====== INPUT MATERIAL
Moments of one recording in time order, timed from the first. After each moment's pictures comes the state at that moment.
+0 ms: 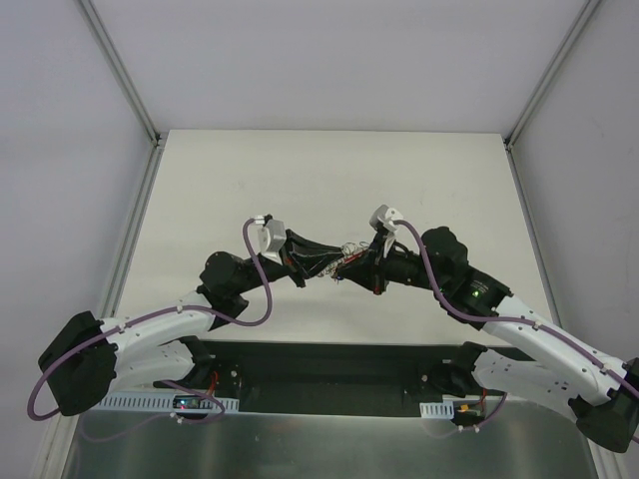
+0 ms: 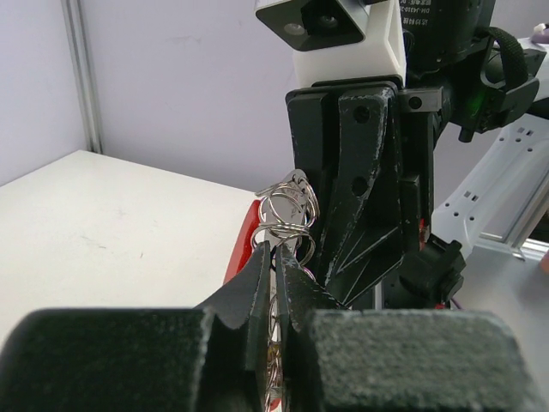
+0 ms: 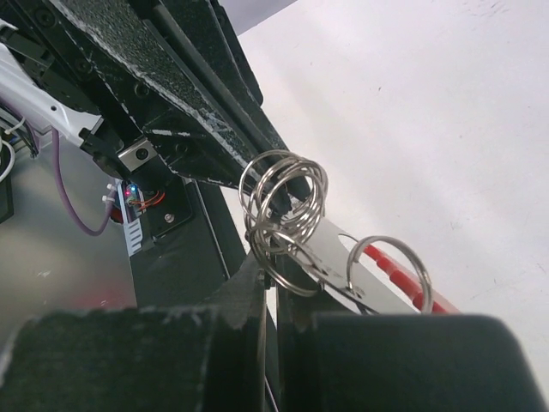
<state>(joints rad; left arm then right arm) -0.84 1.04 0.45 0.96 0.42 -0.30 0.87 0.86 0.77 -0.14 -0.38 0.23</state>
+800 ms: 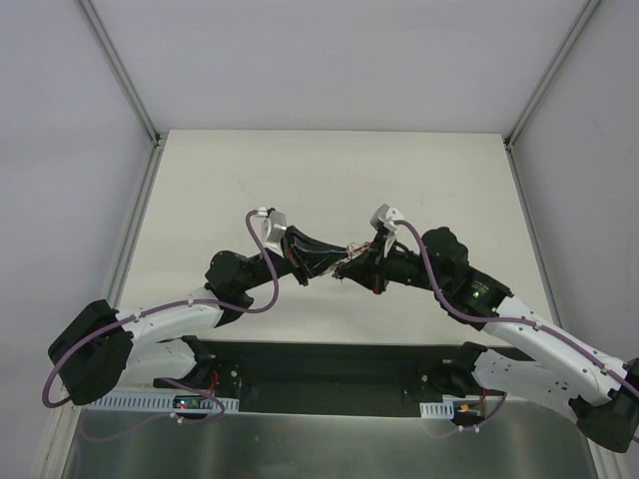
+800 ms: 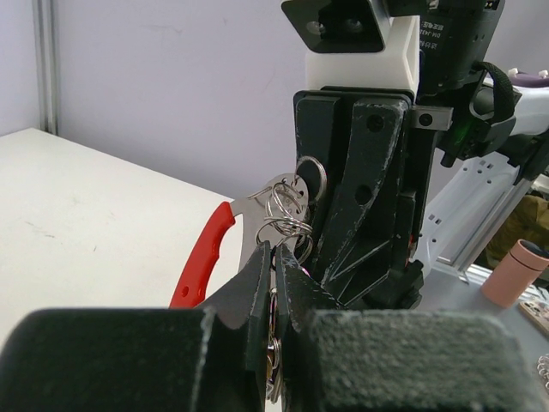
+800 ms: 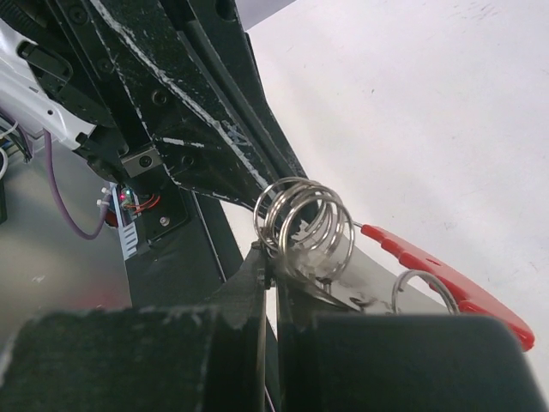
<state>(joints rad) -0.84 1.13 0.44 1.10 0.45 -0.49 0.88 0.86 0.77 -0.13 -0.35 0.23</state>
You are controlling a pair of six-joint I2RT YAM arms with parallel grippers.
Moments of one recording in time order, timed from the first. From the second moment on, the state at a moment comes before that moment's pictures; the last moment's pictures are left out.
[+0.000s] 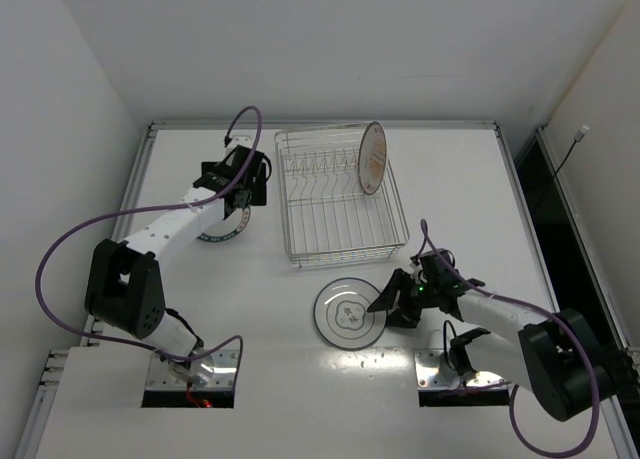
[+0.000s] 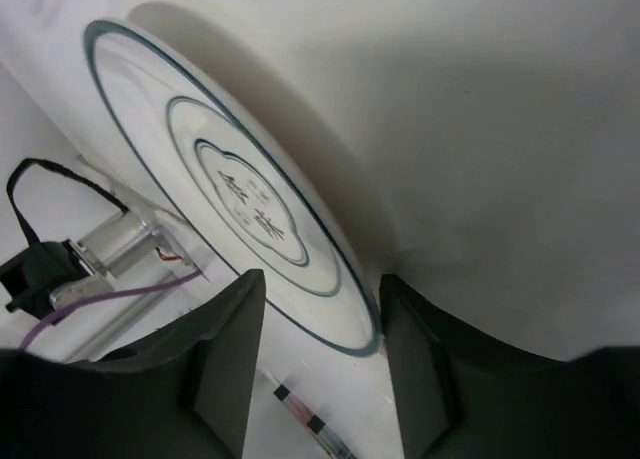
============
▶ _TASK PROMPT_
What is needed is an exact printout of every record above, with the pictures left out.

▶ _EXERCISE OUTPUT_
Moments of one recording in time order, timed from the first. After each moment's pictures comes the state at that moment.
+0 ms: 
+0 ms: 
+0 ms: 
<state>(joints rad; left arm then right arm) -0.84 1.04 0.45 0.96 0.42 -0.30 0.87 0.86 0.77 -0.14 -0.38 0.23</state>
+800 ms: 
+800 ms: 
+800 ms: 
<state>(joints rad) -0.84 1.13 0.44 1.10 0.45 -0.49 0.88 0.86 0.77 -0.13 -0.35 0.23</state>
You are controlling a pair of six-joint I2RT YAM arms with parallel grippers.
Moments of one recording in time order, timed from the first. From the second moment on, the state at a moment comes before that moment's pictures; the last moment's pictures are left out.
[+0.000s] 
[+0.000s] 

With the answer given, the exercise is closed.